* What you will do *
Images are not part of the copy; write out the rest of the data exactly as given.

**** Dataset excerpt ****

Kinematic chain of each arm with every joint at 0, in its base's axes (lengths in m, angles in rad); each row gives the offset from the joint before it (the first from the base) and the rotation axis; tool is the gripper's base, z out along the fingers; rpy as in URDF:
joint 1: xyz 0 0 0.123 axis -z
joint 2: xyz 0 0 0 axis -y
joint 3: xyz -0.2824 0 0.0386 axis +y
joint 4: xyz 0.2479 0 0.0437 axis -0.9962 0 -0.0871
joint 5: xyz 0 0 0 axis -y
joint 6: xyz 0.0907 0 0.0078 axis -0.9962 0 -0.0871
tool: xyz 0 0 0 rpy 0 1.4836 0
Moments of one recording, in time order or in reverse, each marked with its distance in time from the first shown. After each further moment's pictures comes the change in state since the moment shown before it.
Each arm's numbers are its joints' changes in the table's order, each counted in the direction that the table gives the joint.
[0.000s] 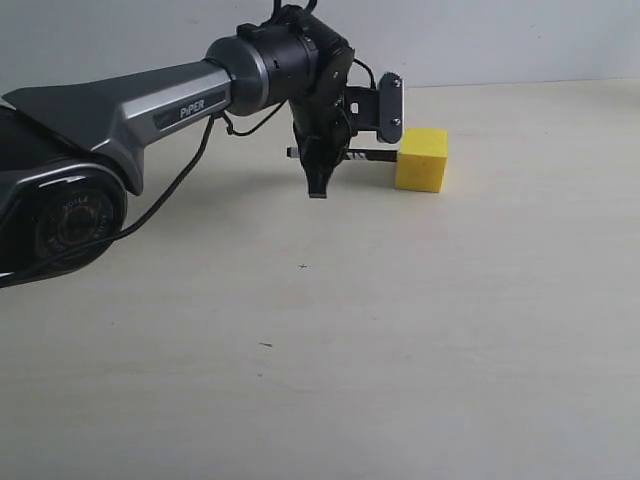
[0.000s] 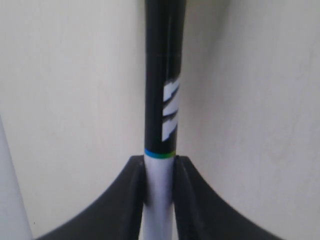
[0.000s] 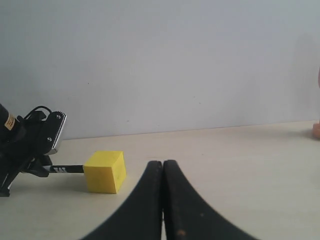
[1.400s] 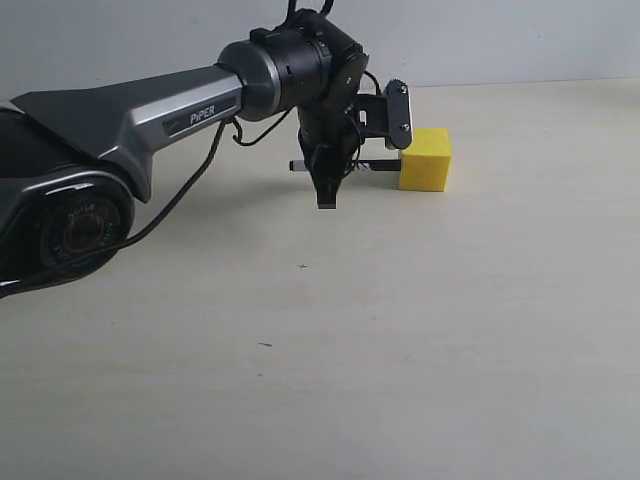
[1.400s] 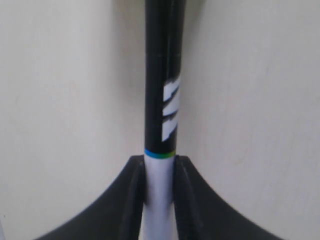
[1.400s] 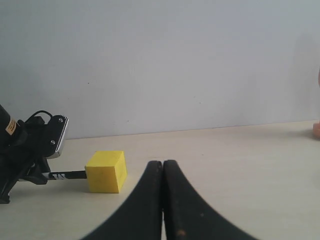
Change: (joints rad) left arm 0.027 0.000 0.000 0.001 -0.064 0.085; right arm 0.000 0.000 0.000 0.000 0.000 0.000
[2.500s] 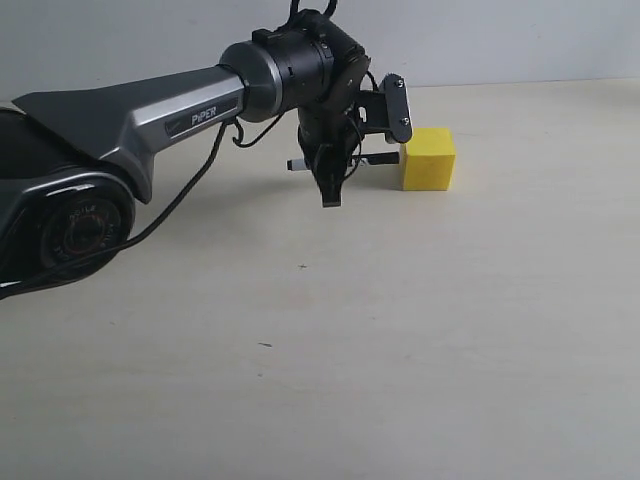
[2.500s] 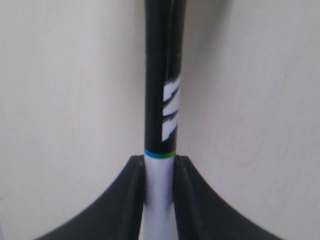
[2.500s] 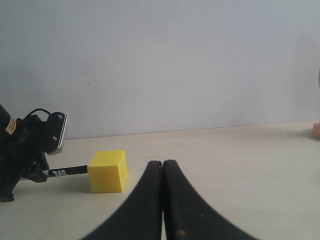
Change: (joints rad) left arm 0.007 0.000 0.000 -0.034 0.004 0.097; right arm 0.000 0.000 0.000 0.000 0.000 0.000
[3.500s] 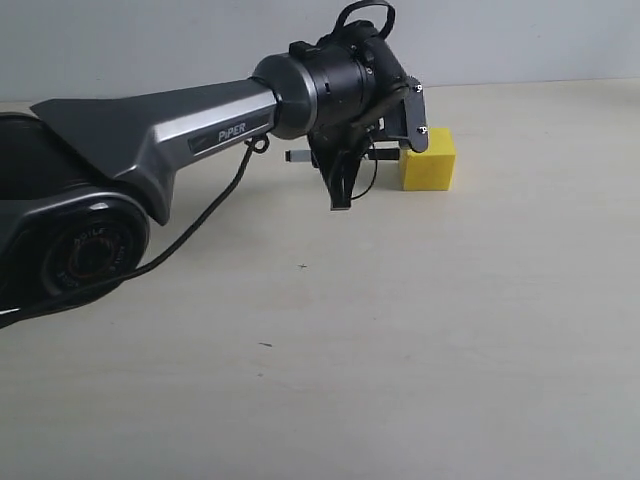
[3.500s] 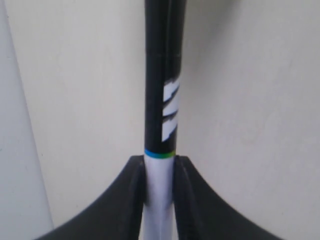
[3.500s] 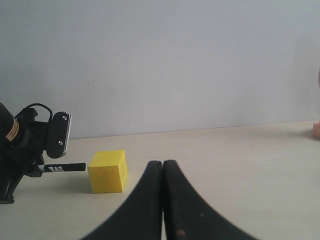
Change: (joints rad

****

* Answer to this exercise *
Kinematic chain of each arm with every joint at 0, in its base's axes (lengths in m, angles in rad); each row gives the offset from the joint before it (the first from the base) and the rotation axis; tool is the gripper's base, z out along the fingers; rpy as in URDF:
joint 1: xyz 0 0 0.123 axis -z
joint 2: xyz 0 0 0 axis -y
joint 3: xyz -0.2824 0 0.0386 axis +y
joint 4: xyz 0.2479 0 0.0437 axis -0.9962 0 -0.0871
joint 5: xyz 0 0 0 axis -y
joint 6: xyz 0.0907 0 0.0078 axis -0.9962 0 -0.0871
tool: xyz 0 0 0 rpy 0 1.4836 0
Moments of one recording, in time order or in reverse, each marked with its distance in time from the first shown. After each further moment's pictures comes the change in state since the moment shown before it.
Each arm's numbers are its joints' changes in the table's order, each counted in the direction that the table gives the joint.
[0.000s] 
[0.000s] 
[0.000s] 
[1.400s] 
[1.400s] 
[1.400s] 
Change: (joints rad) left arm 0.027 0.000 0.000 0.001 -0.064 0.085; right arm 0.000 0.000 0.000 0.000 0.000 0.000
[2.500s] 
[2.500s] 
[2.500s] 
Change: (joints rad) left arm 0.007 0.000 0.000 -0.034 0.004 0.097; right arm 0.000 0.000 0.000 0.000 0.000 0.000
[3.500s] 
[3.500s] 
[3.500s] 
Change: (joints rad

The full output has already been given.